Se validó la técnica para la cuantificación de tilosina en polvo, para lo cual previamente se estandarizó la técnica recomendada por la United States Pharmacopeia versión 30 del 2007, con el fin de ajustarse y dar cumplimiento a la normativa internacional. La muestra se compuso del 10 por ciento de tilosina fosfato y 90 por ciento de Carrier 40-60. El microorganismo sometido a prueba fue Micrococcus luteus ATCC 9341 y se empleó el método de difusión en agar. Los resultados de las pruebas se sometieron al programa de validación microbiológica "Validation Manager". El método de difusión en agar cumplió con los valores esperados, y así quedó validada la técnica.

The quantification technique of powdered tylosin was validated. To this end, the technique recommended by the United States Pharmacopeia, 30th version, 2007 was standardized to adapt it to and to comply with the international regulations. The sample was composed of 10 percent tylosin phosphate and 90 percent Carrier 40-60. The agar diffusion was used to test the micro-organism Micrococcus luteus ATCC 9341 and all results were microbiologically validated by the program "Validation Manager". The agar diffusion method met the prospective values, thus validating the technique.

Validación del método analítico para la cuantificación de bacitracina / Validation of the analytical method to quantify the bacitracine

Se desarrolló y validó un método analítico para la determinación cuantitativa de bacitracina zinc al 15 por ciento y bacitracina metilen disalicilato al 11 por ciento, por el método de cilindro en placa (difusión en agar), con el fin de ser usado en el control de calidad de las materias primas y productos farmacéuticos.
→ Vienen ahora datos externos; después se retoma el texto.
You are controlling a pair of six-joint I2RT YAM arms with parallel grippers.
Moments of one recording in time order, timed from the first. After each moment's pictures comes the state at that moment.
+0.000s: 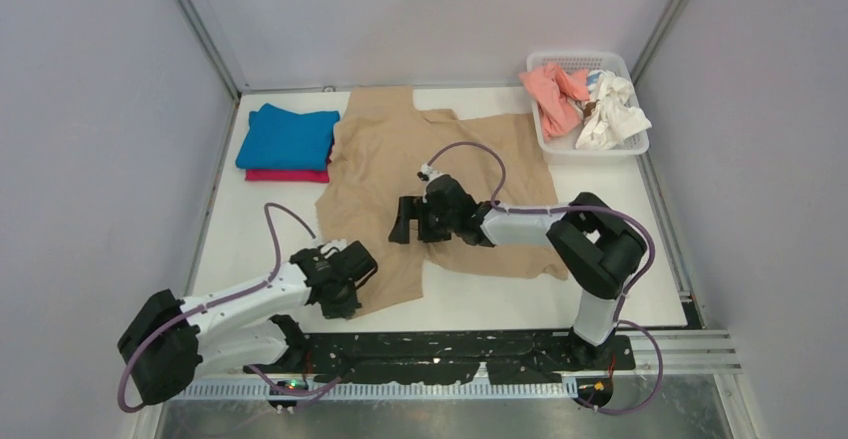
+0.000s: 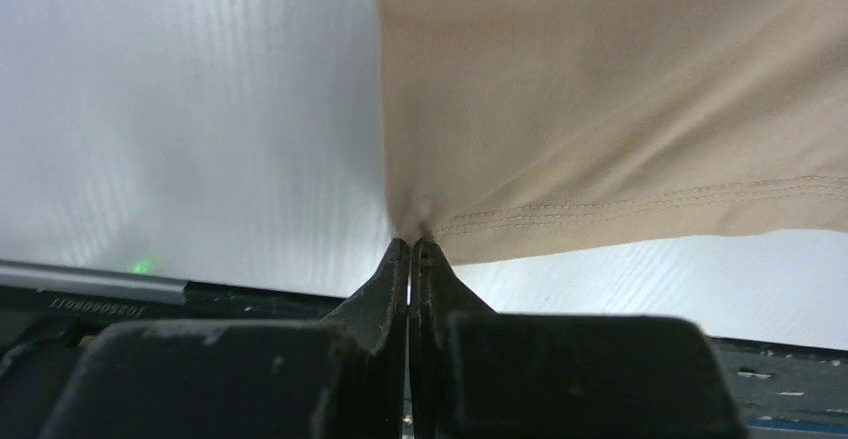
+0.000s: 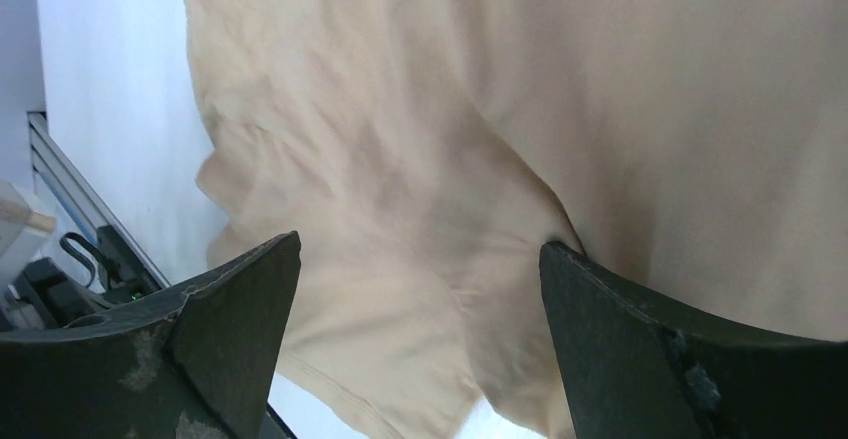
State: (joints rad) left arm -0.87 1.10 0.53 -0.86 -0.19 -1.07; right arm 0.81 1.82 0.96 0.16 -0.19 0.70
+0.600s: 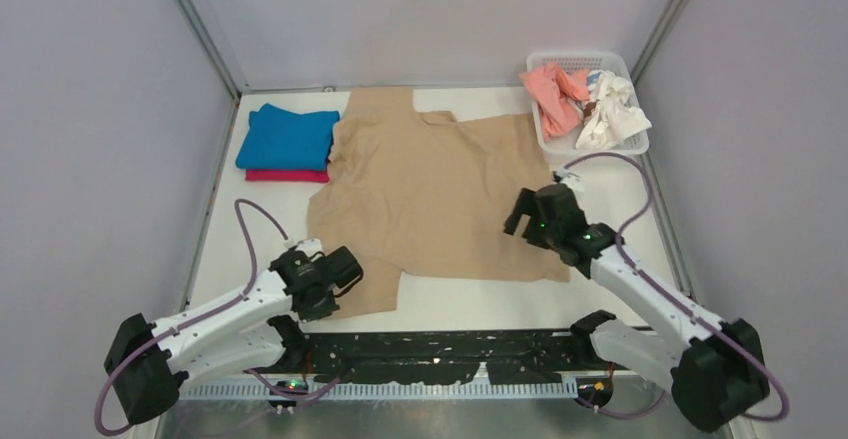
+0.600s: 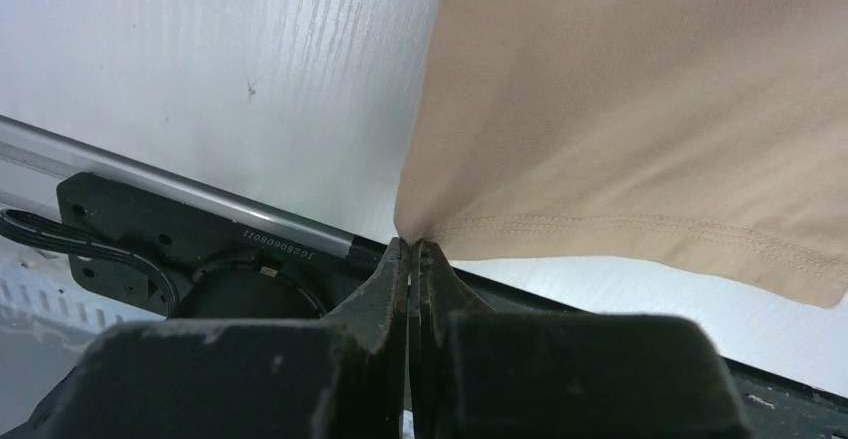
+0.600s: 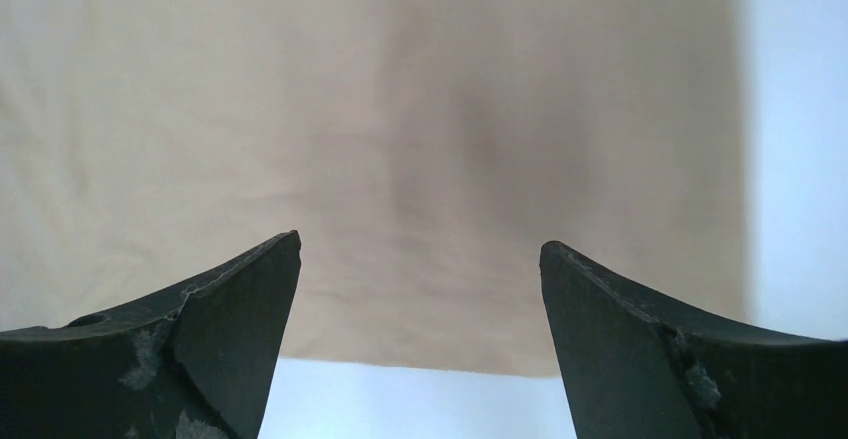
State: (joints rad) left arm -0.87 0.92 0.57 -1.20 -0.37 -1.17; right arm 0.54 1.09 0.64 -0.34 0.14 0.69
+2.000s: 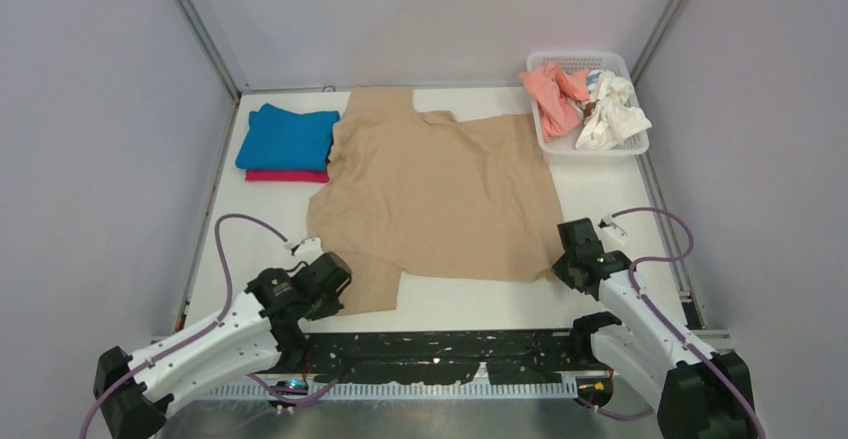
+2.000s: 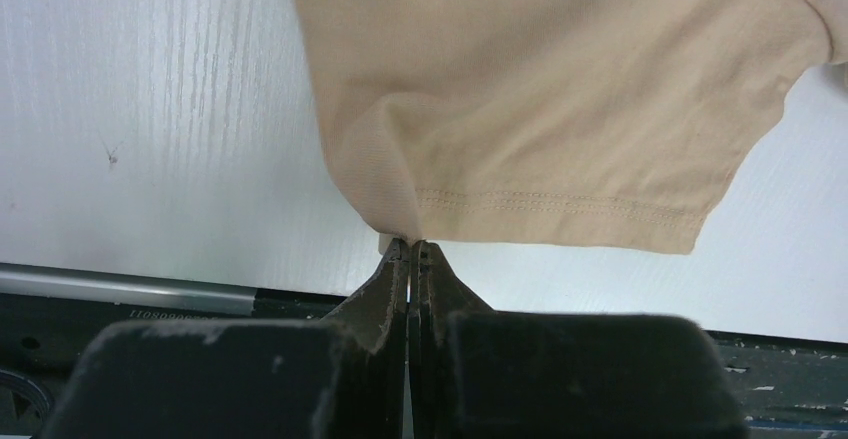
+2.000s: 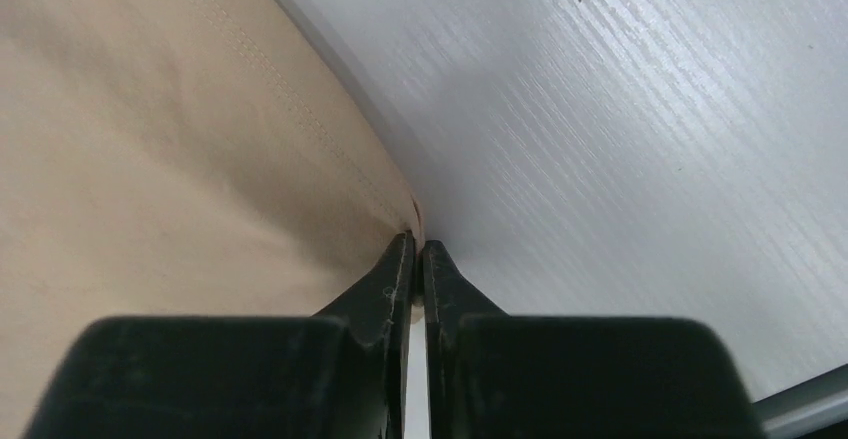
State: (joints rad) left arm -0.87 0.70 0.47 -1.01 -0.33 -1.09; right arm 0.23 0.86 0.37 -0.63 0.33 0.97
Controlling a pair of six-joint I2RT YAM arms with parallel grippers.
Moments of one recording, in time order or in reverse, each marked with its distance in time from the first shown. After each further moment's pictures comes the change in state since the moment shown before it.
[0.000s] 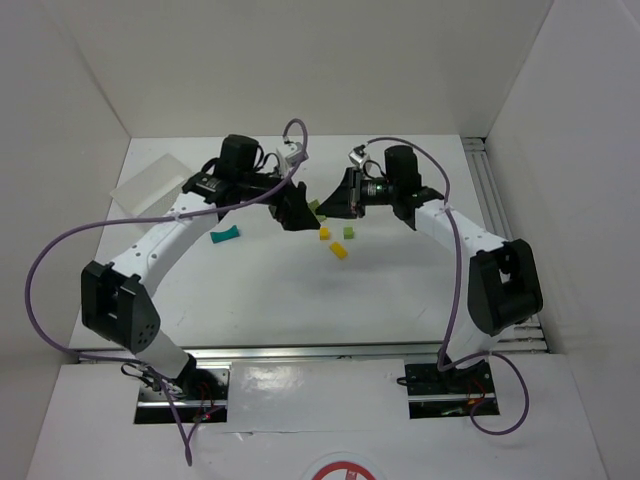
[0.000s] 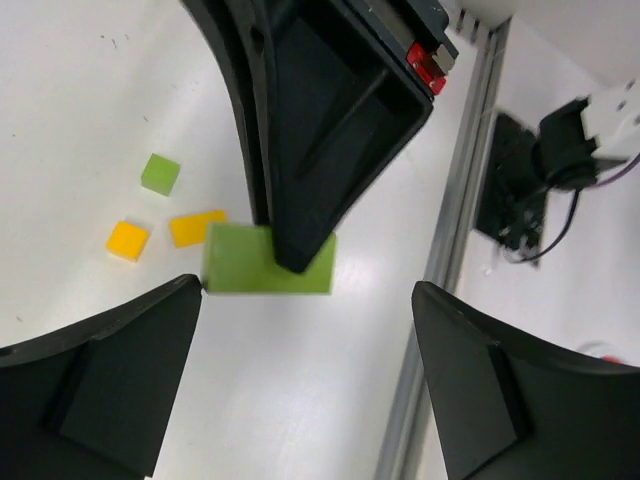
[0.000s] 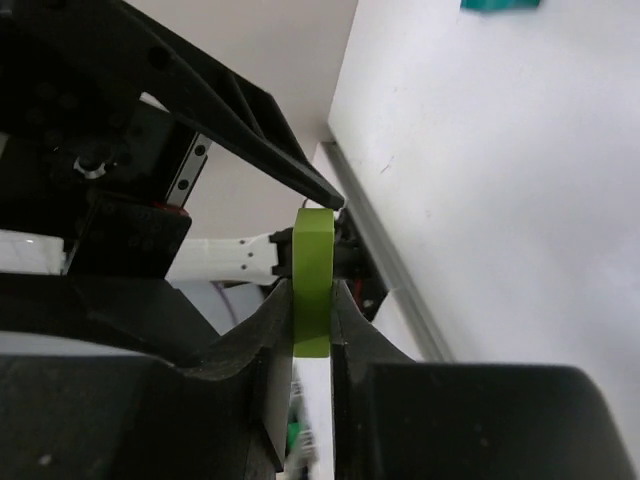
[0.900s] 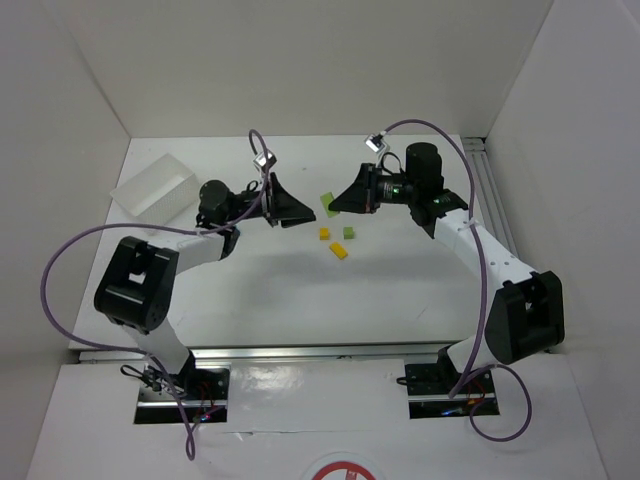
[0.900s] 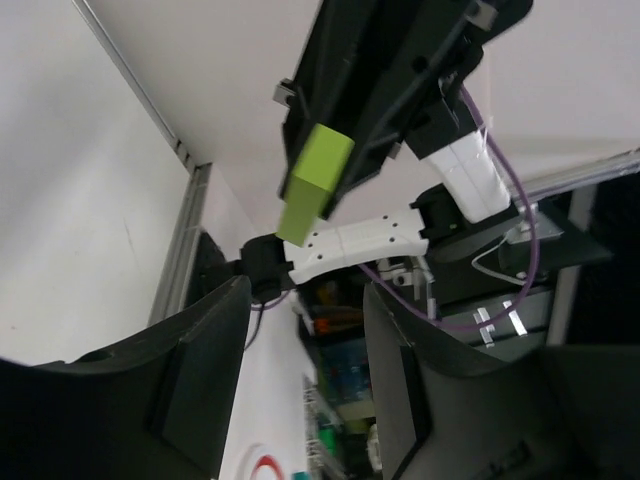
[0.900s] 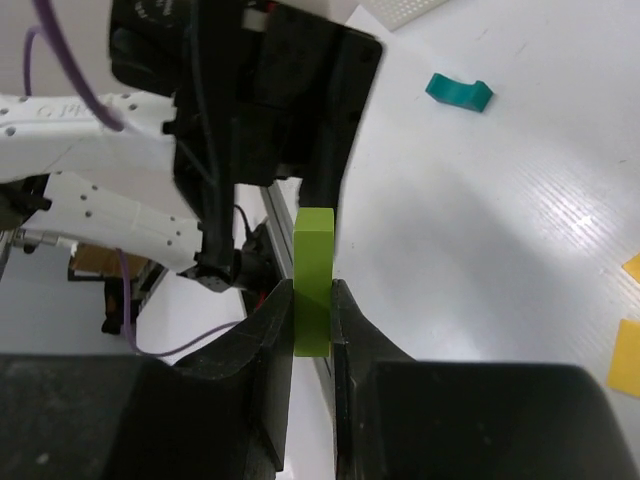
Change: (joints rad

Se evaluaron los parámetros de especificidad, selectividad, linealidad del sistema, y del método, exactitud, límite de cuantificación y precisión. Mediante el diseño experimental y la evaluación estadística de los resultados, se demostró que el método analítico es específico, selectivo, lineal, preciso (CV< 5 por ciento) y exacto (sesgo< 3 por ciento, Gexp< Gtab y t exp< t tab) en el intervalo de las concentraciones estudiadas. El límite de cuantificación y de detección fue de 0,02 y 0,005 UI/mL respectivamente. Las características de desempeño analítico cumplen con los requisitos para la aplicación analítica propuesta.

An analytical method was developed and validated for quantitative determination of 15 percent zinc bacitracine and 11 percent disalicylate methylene-bacitracine by the plate-cylinder method (agar diffusion) to be used in quality control of raw products and pharmaceutical products. Specificity, selectivity, system and method linearity, accuracy, quantification and precision parameters were assessed. By the experimental design and the statistic evaluation of results, it was demonstrated that the analytical method is specific, selective, linear, precise (CV< 5 percent) and exact (bias < 3 percent, Gexp< Gtab< t exp< t tab) during the study concentrations. The quantification and detection limit was of 0.02 and 0.005 Ul/mL, respectively. The analytical performance characteristics fulfill the requirement for the proposal analytical implementation.